Work required:
Pick out all lines in the listing holding the string "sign" and copy them.

Stored data:

■ ■ ■ ■ ■ ■ ■

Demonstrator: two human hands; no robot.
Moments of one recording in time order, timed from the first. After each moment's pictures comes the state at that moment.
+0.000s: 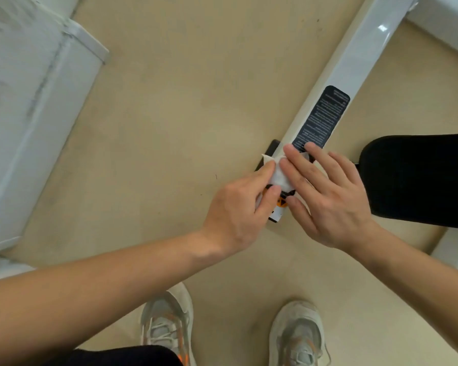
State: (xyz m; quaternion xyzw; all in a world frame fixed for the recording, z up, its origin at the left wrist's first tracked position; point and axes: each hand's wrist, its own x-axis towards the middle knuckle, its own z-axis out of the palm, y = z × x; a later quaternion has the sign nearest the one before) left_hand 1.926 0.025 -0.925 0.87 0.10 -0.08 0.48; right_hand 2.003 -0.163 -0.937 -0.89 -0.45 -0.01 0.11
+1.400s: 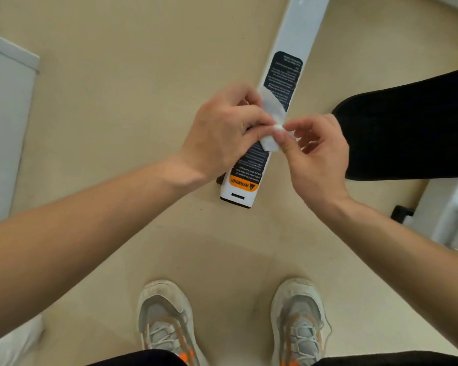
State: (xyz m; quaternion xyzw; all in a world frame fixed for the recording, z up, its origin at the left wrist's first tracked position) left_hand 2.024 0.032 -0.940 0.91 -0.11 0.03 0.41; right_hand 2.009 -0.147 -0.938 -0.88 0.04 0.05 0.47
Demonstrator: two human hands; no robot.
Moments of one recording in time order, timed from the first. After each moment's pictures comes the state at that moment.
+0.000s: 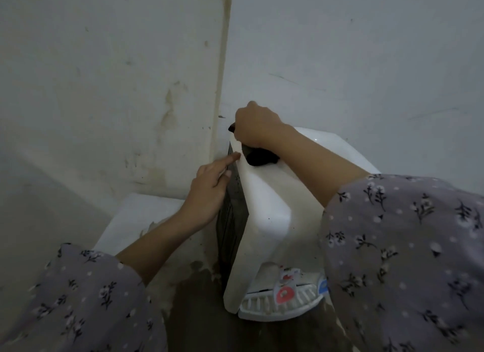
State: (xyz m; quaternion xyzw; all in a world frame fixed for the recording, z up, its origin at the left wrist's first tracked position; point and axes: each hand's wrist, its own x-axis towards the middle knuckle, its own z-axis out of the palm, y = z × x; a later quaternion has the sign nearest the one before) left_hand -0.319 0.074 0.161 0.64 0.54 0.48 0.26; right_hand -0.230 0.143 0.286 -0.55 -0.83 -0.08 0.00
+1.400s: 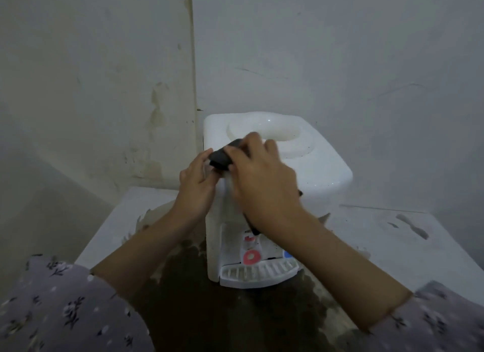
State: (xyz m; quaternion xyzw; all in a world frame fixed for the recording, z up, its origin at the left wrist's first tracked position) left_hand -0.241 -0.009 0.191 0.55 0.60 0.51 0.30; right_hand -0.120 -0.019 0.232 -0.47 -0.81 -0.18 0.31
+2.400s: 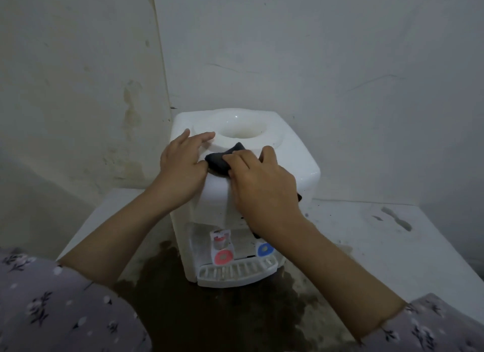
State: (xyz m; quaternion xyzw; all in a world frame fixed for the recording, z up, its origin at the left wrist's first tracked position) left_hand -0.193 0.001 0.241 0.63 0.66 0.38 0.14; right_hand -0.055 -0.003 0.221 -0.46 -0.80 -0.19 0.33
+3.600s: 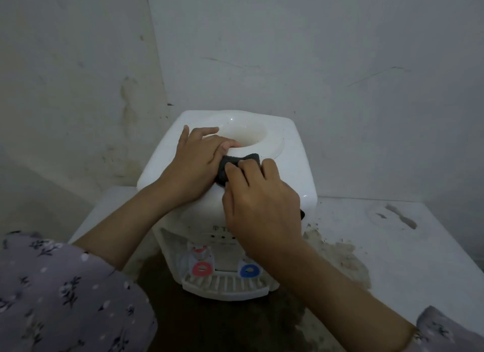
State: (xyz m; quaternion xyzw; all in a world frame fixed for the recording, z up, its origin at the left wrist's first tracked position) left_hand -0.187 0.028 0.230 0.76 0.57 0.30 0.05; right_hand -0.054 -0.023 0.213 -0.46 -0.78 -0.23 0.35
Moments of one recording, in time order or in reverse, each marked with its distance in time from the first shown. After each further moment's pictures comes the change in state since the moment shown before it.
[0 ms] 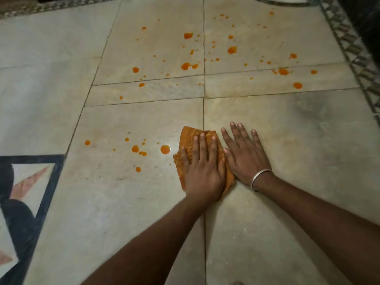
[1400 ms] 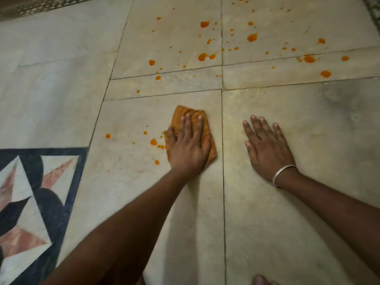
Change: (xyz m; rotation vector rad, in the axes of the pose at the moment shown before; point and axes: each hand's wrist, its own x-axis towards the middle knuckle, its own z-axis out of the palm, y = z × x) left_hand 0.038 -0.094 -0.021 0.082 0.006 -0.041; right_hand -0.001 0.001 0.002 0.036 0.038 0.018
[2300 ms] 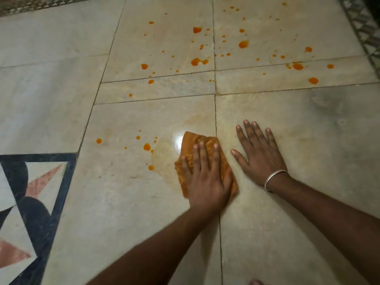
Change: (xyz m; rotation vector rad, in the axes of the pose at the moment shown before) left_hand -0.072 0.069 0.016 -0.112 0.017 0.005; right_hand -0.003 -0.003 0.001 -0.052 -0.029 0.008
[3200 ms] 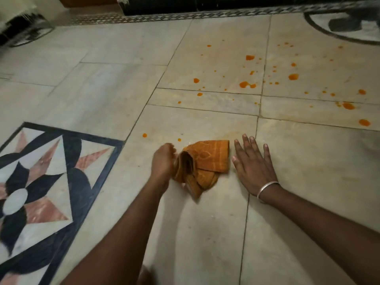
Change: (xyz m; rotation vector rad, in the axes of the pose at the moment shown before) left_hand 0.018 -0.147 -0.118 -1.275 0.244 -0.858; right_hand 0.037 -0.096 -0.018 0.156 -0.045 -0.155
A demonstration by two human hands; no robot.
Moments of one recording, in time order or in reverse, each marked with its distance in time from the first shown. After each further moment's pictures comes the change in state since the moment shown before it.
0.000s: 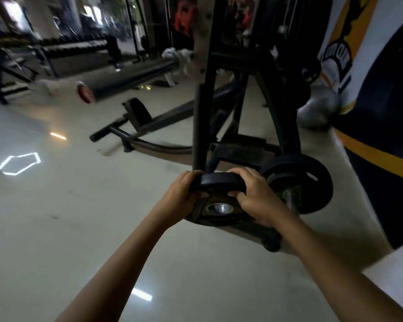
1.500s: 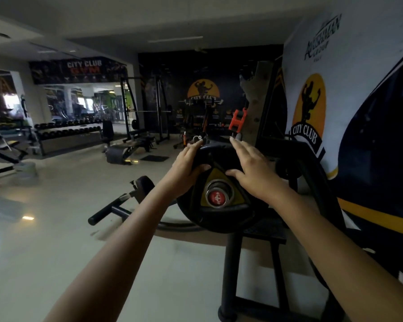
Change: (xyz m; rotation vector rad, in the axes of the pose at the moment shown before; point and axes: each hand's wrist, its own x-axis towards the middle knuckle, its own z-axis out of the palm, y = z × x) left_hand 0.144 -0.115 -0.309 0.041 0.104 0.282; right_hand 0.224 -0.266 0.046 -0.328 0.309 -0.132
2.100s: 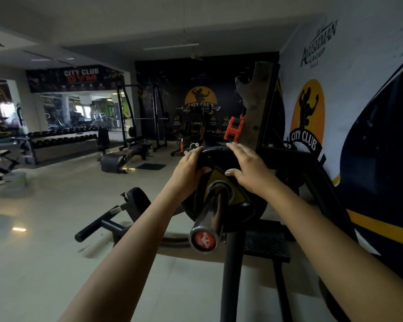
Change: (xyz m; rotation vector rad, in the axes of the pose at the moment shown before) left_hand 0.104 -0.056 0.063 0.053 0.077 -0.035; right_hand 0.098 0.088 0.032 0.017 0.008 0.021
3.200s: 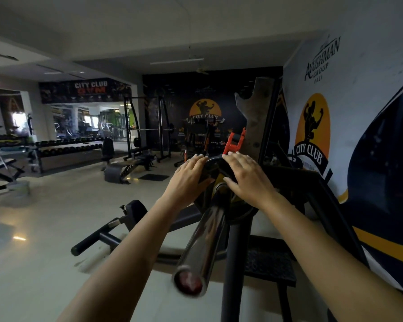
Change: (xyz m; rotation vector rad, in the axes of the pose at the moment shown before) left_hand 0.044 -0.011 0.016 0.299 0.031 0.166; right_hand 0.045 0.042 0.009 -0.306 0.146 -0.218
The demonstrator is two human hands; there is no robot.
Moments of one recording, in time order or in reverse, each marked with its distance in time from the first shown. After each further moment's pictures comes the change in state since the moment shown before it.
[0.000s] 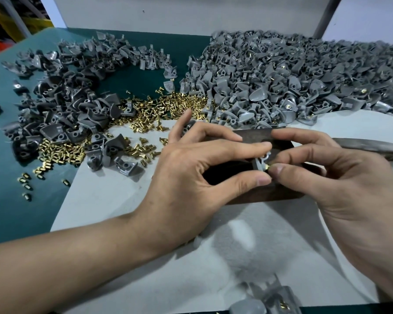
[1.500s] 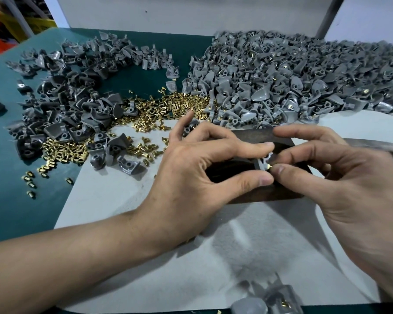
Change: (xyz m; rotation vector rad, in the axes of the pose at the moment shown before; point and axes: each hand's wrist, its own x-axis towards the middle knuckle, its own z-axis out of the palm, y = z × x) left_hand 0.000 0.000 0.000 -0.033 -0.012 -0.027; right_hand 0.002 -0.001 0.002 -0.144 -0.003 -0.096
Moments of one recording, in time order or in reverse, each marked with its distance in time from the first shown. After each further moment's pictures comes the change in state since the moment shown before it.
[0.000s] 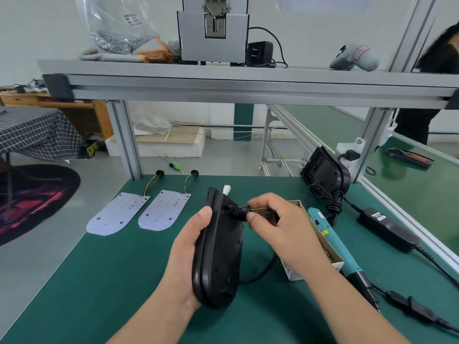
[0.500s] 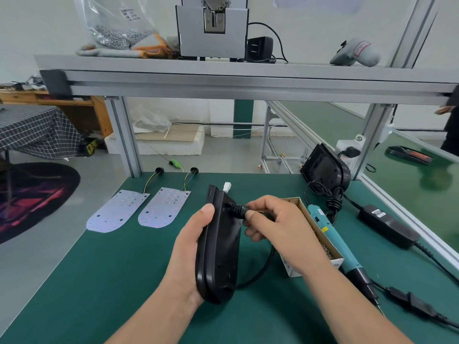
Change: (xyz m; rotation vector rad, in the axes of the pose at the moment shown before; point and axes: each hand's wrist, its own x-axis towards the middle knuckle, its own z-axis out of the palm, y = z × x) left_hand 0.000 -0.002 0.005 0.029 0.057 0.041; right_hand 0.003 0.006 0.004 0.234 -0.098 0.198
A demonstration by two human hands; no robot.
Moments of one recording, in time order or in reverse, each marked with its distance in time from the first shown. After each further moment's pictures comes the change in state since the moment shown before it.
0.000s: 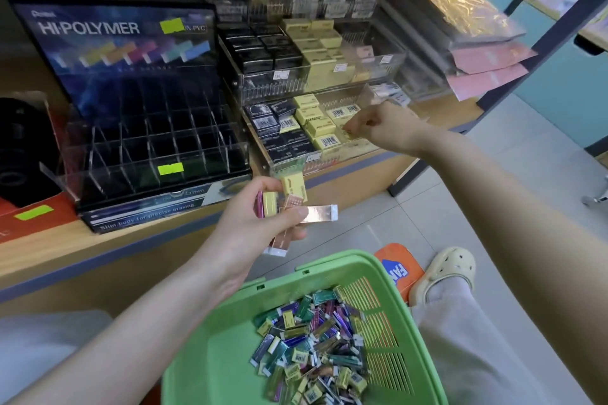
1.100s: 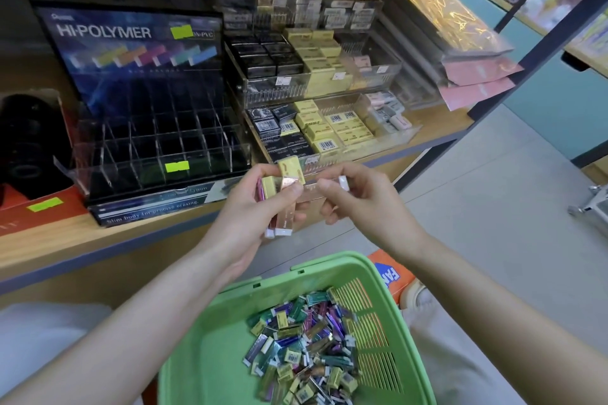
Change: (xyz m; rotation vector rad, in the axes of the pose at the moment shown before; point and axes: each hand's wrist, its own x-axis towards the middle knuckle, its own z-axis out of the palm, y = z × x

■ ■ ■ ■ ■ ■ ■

Task solution:
State: (xyz m; quaternion xyzw; all in a world frame fixed for the recording, z up, its origin at the left wrist's first tracked position; point and axes: each hand's wrist, its own x-axis towards the middle knuckle, its own z-axis out of the palm, y = z × x; a later quaternion has the sign nearest the one before) left_hand 1.926 0.025 -0.925 0.87 0.10 -0.08 0.48; right_hand 2.003 -0.163 -0.937 -0.89 -0.45 -0.01 0.11
State: (xyz m; quaternion xyzw; all in a world frame fixed for the recording, z up, its origin at the left wrist's first tracked position; point and axes: each hand's wrist, its own x-axis towards the middle knuckle, its own z-axis out of the palm, y = z × x; a later quaternion has the sign nearest the one before) left_hand -0.319 0.074 0.161 0.64 0.54 0.48 0.26; right_hand -0.230 0.143 0.286 -0.55 -0.83 -0.08 0.00

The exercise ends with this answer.